**WORK TO BE COMPLETED:**
When you reach the line containing "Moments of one" in the data below, reproduce it and every line that follows, exactly and without additions.

____ SUPPLIED INFORMATION

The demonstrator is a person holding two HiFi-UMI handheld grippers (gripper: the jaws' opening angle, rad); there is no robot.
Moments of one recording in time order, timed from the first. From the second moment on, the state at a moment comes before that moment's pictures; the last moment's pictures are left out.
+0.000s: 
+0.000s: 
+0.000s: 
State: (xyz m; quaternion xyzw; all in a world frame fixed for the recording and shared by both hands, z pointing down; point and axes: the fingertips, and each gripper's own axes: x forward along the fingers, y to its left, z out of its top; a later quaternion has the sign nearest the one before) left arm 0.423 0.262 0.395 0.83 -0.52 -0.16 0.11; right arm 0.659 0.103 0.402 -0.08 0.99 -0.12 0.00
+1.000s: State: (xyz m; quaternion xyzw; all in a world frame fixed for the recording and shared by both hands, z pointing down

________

**YOUR RESPONSE:**
Moments of one recording in time order, timed from the first. From the second moment on, the state at a moment comes before that moment's pictures; the last moment's pictures are left out.
+0.000s: 
+0.000s: 
+0.000s: 
State: (xyz m; quaternion xyzw; all in a world frame fixed for the recording and shared by both hands, z pointing down; point and axes: the fingertips, and each gripper's own axes: x forward along the fingers, y to its left, z out of its top; a later quaternion has the sign nearest the one before) left arm 0.423 0.262 0.395 0.83 -0.52 -0.16 0.11; right arm 0.659 0.103 0.402 -0.08 0.99 -0.12 0.00
+1.000s: State: (xyz m; quaternion xyzw; all in a world frame fixed for the recording and shared by both hands, z pointing down

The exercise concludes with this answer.